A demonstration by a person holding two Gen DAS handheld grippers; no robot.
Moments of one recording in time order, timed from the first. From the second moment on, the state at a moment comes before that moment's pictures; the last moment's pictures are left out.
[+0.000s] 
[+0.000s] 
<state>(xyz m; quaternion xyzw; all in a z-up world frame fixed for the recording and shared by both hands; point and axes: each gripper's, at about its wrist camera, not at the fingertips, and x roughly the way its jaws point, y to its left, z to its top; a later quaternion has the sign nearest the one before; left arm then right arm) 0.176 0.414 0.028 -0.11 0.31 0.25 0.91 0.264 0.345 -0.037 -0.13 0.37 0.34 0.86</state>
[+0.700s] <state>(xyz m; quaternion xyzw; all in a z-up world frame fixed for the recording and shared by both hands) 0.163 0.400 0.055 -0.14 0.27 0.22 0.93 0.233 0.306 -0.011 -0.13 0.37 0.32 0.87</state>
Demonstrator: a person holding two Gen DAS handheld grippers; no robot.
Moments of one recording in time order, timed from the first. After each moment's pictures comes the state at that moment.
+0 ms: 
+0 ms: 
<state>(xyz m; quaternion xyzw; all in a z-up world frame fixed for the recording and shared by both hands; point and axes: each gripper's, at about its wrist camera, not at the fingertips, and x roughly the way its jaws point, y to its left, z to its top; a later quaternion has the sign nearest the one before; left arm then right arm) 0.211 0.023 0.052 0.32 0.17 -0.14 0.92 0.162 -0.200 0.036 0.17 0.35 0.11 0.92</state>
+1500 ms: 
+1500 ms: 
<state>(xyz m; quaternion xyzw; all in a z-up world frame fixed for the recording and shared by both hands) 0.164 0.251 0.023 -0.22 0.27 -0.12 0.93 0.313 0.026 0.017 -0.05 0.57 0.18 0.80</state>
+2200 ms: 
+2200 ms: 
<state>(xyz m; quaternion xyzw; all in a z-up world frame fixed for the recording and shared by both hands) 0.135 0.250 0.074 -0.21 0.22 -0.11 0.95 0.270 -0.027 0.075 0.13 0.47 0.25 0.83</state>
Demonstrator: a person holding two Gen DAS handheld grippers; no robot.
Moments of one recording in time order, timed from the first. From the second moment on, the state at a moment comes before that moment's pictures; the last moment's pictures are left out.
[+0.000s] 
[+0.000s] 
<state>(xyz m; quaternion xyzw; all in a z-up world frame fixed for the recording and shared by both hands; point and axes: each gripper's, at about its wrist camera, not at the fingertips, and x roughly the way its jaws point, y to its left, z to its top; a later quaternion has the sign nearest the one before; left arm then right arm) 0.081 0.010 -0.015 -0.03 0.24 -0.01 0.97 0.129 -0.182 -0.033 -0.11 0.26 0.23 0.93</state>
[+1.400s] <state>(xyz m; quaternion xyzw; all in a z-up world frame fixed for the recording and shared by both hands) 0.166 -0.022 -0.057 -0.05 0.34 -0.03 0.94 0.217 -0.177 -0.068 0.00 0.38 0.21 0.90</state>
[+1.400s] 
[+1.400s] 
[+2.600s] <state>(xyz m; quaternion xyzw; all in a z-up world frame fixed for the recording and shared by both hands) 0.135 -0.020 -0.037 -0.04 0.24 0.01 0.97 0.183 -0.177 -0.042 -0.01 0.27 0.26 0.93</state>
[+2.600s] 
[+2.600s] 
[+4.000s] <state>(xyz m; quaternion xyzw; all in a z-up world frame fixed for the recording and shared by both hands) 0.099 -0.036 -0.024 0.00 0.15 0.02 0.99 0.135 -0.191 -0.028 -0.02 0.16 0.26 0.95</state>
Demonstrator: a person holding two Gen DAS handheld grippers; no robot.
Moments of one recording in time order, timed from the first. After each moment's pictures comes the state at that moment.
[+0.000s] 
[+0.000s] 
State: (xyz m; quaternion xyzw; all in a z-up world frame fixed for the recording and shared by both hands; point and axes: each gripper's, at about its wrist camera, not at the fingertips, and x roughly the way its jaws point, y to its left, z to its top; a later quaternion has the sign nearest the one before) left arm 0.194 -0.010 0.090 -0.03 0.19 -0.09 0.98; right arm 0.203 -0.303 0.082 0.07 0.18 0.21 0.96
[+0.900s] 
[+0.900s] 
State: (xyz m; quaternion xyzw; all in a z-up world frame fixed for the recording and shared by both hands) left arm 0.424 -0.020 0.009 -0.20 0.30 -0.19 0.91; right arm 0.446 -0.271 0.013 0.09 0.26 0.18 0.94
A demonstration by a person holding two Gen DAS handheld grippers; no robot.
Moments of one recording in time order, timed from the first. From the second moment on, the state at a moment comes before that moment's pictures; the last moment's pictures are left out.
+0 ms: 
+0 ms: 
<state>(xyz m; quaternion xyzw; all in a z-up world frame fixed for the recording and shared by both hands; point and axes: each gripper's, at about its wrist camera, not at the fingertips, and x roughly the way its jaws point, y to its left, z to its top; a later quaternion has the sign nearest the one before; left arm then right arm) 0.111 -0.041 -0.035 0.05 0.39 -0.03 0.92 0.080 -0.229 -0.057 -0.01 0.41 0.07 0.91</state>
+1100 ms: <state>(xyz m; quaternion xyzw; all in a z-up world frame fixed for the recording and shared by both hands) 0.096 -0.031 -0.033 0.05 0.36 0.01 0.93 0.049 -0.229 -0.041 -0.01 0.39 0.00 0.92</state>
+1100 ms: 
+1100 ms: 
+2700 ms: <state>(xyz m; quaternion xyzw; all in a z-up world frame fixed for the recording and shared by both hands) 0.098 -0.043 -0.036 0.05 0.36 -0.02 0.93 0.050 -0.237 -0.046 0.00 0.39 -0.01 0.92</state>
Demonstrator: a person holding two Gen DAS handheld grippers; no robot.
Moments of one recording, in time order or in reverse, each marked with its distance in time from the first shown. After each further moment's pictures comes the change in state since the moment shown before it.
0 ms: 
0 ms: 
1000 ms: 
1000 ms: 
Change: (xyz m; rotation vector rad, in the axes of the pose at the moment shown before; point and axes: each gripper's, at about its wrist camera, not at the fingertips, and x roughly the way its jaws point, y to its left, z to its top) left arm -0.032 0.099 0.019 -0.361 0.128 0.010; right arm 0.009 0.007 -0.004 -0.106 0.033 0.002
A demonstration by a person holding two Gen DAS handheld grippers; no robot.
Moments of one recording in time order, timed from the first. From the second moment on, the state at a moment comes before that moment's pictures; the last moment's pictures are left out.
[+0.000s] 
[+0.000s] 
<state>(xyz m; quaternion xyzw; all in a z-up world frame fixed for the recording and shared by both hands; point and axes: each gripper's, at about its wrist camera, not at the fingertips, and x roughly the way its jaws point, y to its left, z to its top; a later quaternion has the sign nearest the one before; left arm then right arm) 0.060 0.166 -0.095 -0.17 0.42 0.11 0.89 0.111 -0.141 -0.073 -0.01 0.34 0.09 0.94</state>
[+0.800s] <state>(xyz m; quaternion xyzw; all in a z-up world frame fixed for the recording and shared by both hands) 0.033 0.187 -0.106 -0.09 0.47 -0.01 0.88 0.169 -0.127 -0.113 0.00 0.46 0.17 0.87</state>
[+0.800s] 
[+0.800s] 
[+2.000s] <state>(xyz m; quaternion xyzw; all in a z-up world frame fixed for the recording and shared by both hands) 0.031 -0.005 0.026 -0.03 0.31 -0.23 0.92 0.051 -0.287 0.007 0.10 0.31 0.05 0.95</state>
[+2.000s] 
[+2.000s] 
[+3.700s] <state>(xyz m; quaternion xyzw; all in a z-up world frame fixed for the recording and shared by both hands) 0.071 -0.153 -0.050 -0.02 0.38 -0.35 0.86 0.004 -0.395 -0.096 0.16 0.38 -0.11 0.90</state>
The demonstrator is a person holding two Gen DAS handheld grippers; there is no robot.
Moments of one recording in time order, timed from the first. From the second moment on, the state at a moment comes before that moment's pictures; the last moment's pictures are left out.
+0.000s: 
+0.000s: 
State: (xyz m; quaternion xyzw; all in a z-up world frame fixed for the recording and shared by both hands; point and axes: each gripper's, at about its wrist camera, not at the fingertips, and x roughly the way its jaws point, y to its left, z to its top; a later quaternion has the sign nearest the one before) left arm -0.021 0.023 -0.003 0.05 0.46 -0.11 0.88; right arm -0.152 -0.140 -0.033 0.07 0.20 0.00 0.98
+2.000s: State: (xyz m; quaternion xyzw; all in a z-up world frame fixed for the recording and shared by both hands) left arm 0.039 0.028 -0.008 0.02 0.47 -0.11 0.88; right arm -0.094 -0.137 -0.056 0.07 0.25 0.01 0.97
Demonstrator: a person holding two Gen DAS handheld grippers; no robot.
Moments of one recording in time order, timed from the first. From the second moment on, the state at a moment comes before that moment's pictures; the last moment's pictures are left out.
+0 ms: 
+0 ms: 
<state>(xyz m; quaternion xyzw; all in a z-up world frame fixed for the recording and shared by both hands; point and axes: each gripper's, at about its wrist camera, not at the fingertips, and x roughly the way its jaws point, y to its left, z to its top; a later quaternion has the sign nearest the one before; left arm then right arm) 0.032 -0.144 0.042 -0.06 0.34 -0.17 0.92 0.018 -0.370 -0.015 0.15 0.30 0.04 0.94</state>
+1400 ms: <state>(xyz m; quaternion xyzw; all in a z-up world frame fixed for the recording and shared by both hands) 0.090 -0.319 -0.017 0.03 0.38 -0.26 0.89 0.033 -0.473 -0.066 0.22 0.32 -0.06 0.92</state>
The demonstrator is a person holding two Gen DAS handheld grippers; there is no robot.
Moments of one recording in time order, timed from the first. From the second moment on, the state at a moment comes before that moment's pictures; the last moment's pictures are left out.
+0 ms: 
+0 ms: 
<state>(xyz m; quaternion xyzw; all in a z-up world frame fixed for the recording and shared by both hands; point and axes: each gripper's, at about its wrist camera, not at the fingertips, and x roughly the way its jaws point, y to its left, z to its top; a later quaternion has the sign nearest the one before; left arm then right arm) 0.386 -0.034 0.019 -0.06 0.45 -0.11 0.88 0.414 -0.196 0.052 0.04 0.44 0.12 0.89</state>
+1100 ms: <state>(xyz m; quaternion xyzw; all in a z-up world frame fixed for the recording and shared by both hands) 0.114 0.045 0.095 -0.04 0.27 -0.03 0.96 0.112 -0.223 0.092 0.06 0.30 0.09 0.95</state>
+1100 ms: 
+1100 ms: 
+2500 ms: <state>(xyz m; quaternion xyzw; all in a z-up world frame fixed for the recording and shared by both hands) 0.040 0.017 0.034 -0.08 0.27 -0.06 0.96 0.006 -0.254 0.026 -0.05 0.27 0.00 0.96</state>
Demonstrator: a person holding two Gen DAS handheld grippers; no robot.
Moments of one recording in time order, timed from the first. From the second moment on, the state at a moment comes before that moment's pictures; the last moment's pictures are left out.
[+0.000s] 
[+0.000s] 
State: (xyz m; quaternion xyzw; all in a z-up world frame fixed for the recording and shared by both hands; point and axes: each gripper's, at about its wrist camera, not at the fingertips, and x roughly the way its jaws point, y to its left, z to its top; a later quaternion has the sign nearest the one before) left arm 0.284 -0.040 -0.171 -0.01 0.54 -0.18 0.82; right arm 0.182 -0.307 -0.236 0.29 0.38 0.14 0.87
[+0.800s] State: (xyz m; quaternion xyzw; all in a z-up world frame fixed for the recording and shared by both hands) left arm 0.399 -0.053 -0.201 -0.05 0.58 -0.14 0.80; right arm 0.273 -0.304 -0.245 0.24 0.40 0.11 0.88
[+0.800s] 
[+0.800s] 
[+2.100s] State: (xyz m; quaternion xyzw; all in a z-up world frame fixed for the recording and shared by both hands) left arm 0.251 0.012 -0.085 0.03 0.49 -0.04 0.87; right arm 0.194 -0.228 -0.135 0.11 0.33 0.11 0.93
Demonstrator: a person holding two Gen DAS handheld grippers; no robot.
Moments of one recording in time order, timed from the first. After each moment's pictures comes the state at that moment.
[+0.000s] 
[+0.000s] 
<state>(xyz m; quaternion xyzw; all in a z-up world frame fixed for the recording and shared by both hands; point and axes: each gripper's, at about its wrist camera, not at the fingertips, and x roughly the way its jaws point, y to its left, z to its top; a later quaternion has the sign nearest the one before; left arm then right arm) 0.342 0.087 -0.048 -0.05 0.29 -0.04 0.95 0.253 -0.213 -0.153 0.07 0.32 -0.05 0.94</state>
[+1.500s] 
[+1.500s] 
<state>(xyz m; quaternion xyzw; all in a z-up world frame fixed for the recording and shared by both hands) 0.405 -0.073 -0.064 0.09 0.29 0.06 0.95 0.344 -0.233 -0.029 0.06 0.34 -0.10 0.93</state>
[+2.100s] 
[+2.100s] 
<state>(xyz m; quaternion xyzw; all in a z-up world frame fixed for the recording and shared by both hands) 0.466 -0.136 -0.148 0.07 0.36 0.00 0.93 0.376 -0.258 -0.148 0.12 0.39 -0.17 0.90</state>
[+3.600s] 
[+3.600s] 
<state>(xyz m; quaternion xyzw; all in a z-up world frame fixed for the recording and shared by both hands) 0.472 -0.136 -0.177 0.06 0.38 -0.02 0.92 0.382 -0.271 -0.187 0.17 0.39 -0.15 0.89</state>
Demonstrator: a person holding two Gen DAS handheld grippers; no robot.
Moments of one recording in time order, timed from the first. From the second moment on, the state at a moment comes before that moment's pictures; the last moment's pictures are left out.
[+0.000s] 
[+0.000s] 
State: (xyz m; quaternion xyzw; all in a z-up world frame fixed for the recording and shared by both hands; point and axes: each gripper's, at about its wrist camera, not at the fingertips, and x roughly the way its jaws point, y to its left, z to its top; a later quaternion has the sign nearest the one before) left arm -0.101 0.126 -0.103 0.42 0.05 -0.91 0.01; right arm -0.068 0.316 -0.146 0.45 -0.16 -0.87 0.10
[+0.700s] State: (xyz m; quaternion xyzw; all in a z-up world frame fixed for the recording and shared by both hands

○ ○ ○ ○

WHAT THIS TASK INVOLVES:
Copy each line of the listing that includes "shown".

ANSWER BOX:
Moments of one recording, in time order or in reverse, each marked with its distance in time from the first shown. After each further moment's pictures comes the change in state since the moment shown before it.
Change: (xyz m; rotation vector rad, in the axes of the pose at the moment shown before; point and axes: each gripper's, at about its wrist camera, not at the fingertips, and x roughly the way its jaws point, y to its left, z to its top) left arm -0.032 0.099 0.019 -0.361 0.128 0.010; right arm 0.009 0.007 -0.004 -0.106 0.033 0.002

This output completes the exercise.